Editorial summary. This is our text summary of an article published by gnews-continuous-feedback. Charts, figures, and the author’s full voice are at the original — read it there .
Editorial verdict
Solid practitioner insight. Stone provides credible detail on Netflix's alternative approach to performance management, though the perspective is entirely from Netflix's viewpoint without external validation.
Executive summary
The article examines Netflix's performance management approach as described by CTO Elizabeth Stone on 'The Pragmatic Engineer' podcast.

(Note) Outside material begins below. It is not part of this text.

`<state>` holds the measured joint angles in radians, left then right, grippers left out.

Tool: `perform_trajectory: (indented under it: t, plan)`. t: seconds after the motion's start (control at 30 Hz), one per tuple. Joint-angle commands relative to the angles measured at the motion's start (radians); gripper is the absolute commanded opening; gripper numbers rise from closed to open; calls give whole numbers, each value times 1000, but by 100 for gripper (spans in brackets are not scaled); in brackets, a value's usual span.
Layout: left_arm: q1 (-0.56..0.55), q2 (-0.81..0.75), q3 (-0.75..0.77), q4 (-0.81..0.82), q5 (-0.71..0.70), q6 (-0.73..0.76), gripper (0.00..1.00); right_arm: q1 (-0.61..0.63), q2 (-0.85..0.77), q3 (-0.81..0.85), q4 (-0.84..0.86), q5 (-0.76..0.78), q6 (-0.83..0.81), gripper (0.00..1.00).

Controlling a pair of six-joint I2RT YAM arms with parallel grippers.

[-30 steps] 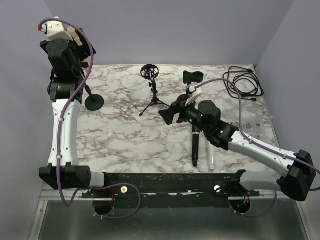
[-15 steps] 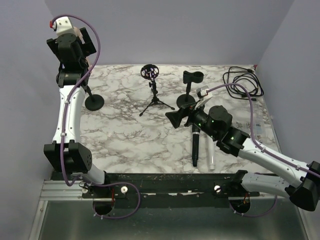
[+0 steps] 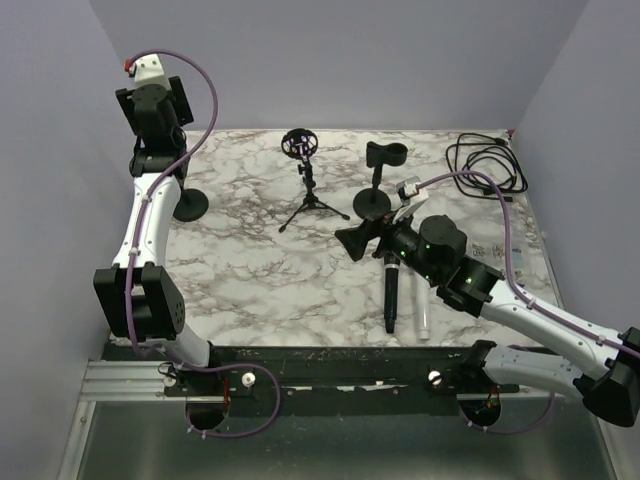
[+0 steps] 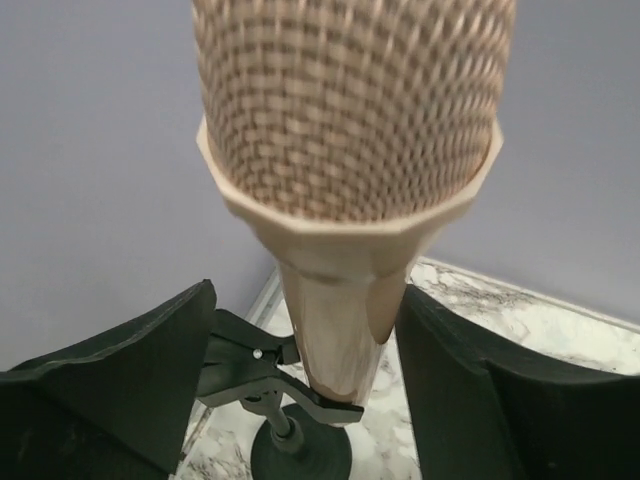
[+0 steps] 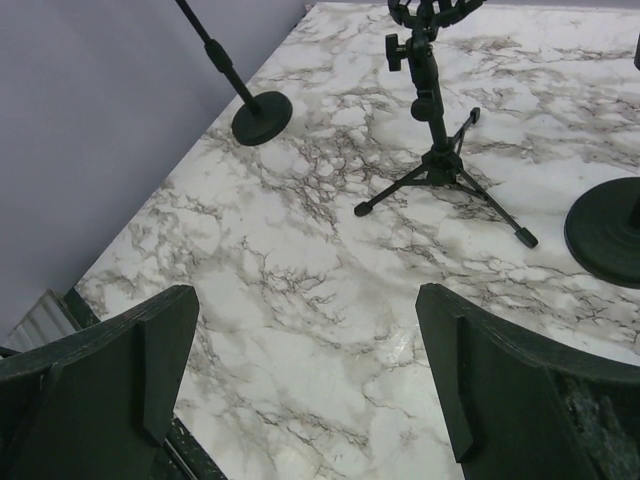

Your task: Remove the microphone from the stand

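Observation:
A pale pink-gold microphone [image 4: 350, 150] with a mesh head stands upright in the black clip [image 4: 250, 365] of a round-based stand [image 4: 300, 455]. In the left wrist view my left gripper [image 4: 305, 300] is open around the microphone's body, one finger on each side; the right finger is close to it and the left is apart. In the top view the left gripper [image 3: 158, 100] is at the far left corner and hides the microphone, above the stand's base [image 3: 188, 205]. My right gripper [image 3: 352, 240] is open and empty over mid-table [image 5: 305, 295].
A tripod stand with a shock mount [image 3: 305, 180] is at the back centre. A second clip stand [image 3: 378, 180] is to its right. A black microphone [image 3: 390, 290] and a white one [image 3: 422, 310] lie under the right arm. A coiled cable [image 3: 485, 165] lies at the back right.
My left arm has swung right and its gripper now covers the microphone that showed beside it a second ago. My right arm has shifted slightly to the right.

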<state>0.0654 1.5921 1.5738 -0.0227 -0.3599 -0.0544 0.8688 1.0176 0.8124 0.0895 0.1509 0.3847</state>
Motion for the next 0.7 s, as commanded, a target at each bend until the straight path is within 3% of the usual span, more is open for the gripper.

Stone explains that Netflix has eliminated formal performance reviews in favor of continuous feedback, annual 360 processes for goal-setting, and the company's well-known keeper test for retention decisions. The keeper test requires managers to determine if they would fight to retain an employee, with recent modifications to make the process less threatening. Stone notes that the test works bidirectionally, with employees also evaluating managers. The company supplements this with compensation and promotion evaluations that have 'performance flavor' but are not structured as formal reviews. Netflix positions this approach as part of maintaining a talent-dense workforce through constant communication and feedback.
Key insights
- 1Netflix has completely eliminated formal performance reviews, replacing them with continuous feedback and situational evaluations
- 2The keeper test operates bidirectionally, with employees also conducting keeper tests on their managers
- 3Netflix's annual 360 process focuses on goal-setting and improvement rather than evaluation
Practical takeaways
- Continuous feedback systems can replace formal reviews if supported by structured annual processes
- Performance evaluation elements can be embedded in compensation and promotion discussions rather than standalone reviews
Frameworks mentioned
360-Degree Review
Netflix's structured feedback process for goal-setting and improvement rather than evaluation
Keeper Test
Netflix's retention evaluation where managers determine if they would fight to keep an employee if they were leaving for a similar role elsewhere
Source & Provenance
gnews-continuous-feedback
Not specified
November 13, 2025
Case Study
United States
Original source metadata is preserved. AI analysis is generated separately.